6-MBPB

Clinical data
- Other names: 6-MABB; 6-(2-Methylaminobutyl)benzofuran
- Drug class: Serotonin–norepinephrine–dopamine releasing agent; Entactogen

Identifiers
- IUPAC name 1-(1-benzofuran-6-yl)-N-methylbutan-2-amine;
- PubChem CID: 163757284;
- ChemSpider: 129902468;
- ChEMBL: ChEMBL5404902;

Chemical and physical data
- Formula: C_{13}H_{17}NO
- Molar mass: 203.285 g·mol^{−1}
- 3D model (JSmol): Interactive image;
- SMILES CCC(CC1=CC2=C(C=C1)C=CO2)NC;
- InChI InChI=1S/C13H17NO/c1-3-12(14-2)8-10-4-5-11-6-7-15-13(11)9-10/h4-7,9,12,14H,3,8H2,1-2H3; Key:LVDZDORQOMAGGH-UHFFFAOYSA-N;

= 6-MBPB =

6-MBPB, also known as 6-(2-methylaminobutyl)benzofuran (6-MABB), is a monoamine releasing agent (MRA) and entactogen-like drug of the amphetamine, phenylisobutylamine, and benzofuran families. It is a positional isomer of 5-MBPB (5-MABB).
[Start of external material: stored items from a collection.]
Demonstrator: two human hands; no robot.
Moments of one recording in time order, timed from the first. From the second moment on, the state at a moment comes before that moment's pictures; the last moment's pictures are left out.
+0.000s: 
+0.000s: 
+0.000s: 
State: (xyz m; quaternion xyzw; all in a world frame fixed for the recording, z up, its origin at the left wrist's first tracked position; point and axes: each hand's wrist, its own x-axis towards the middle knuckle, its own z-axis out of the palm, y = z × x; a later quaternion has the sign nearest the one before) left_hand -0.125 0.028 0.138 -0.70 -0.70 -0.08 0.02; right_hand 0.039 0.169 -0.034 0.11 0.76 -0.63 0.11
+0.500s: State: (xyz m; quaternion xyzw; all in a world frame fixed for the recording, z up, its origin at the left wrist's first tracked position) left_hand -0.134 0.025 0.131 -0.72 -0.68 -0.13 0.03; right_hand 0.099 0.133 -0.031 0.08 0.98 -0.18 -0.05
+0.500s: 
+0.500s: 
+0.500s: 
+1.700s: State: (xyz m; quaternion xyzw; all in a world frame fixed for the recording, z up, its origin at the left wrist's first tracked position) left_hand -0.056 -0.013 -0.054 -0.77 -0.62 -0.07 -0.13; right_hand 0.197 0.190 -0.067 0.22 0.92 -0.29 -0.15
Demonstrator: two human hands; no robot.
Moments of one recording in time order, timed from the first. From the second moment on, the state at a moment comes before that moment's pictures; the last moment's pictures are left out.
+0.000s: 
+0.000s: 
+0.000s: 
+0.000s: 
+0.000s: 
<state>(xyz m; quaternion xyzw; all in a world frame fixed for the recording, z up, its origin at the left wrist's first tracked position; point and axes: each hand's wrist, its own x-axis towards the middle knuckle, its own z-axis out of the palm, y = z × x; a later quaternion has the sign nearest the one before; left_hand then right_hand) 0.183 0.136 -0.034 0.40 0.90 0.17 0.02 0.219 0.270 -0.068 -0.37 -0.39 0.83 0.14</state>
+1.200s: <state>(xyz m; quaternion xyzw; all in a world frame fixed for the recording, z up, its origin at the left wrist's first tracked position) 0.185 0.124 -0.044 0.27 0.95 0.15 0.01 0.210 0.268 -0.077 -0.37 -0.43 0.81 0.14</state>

The drug appears to act as a serotonin–norepinephrine–dopamine releasing agent (SNDRA). The EC_{50} values for induction of monoamine release in rat brain synaptosomes have been reported for the individual enantiomers of 6-MBPB. In the case of (S)-6-MBPB, they were 54 nM for serotonin, 77 nM for norepinephrine, and 41 nM for dopamine, whereas for (R)-6-MBPB, they were 172 nM for serotonin, 227 nM for norepinephrine, and inactive for dopamine. Hence, (S)-6-MBPB is an SNDRA, whereas (R)-MBPB is a serotonin–norepinephrine releasing agent (SNRA). The enantiomers showed a mixed profile of acting as full versus partial releasers. Unlike 5-MAPB, it is a relatively weak serotonin 5-HT_{1B} receptor agonist. 6-MBPB partially substituted for MDMA in animal drug discrimination tests at lower doses and fully substituted for MDMA at the highest dose, suggesting that it has entactogen-like effects.

Along with 5-MBPB, 6-MBPB was patented by Matthew Baggott and Tactogen in 2021. It was first described in the scientific literature by 2022. 6-MBPB, along with other drugs like 5-MBPB, is being investigated as a novel MDMA-like drug for potential therapeutic purposes in medicine.